• **Goal of the exercise**: Print the data again, exactly.

******************************

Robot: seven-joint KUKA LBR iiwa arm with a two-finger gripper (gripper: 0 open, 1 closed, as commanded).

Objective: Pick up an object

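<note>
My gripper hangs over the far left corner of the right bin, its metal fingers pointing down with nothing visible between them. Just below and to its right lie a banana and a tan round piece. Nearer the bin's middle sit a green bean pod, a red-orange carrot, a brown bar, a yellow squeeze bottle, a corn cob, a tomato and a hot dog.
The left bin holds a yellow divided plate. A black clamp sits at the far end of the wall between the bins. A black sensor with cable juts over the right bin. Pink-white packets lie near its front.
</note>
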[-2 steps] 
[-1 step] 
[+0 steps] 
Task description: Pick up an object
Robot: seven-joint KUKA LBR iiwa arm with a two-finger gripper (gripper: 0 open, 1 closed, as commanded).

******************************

• **Response below**:
Robot: seven-joint KUKA LBR iiwa arm with a two-finger gripper (gripper: 0 open, 1 closed, as commanded).

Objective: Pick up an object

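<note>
My gripper hangs over the far left corner of the right bin, its metal fingers pointing down with nothing visible between them. Just below and to its right lie a banana and a tan round piece. Nearer the bin's middle sit a green bean pod, a red-orange carrot, a brown bar, a yellow squeeze bottle, a corn cob, a tomato and a hot dog.
The left bin holds a yellow divided plate. A black clamp sits at the far end of the wall between the bins. A black sensor with cable juts over the right bin. Pink-white packets lie near its front.
</note>
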[-2 steps] 
[-1 step] 
[+0 steps] 
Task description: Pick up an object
Robot: seven-joint KUKA LBR iiwa arm with a two-finger gripper (gripper: 0 open, 1 closed, as commanded).

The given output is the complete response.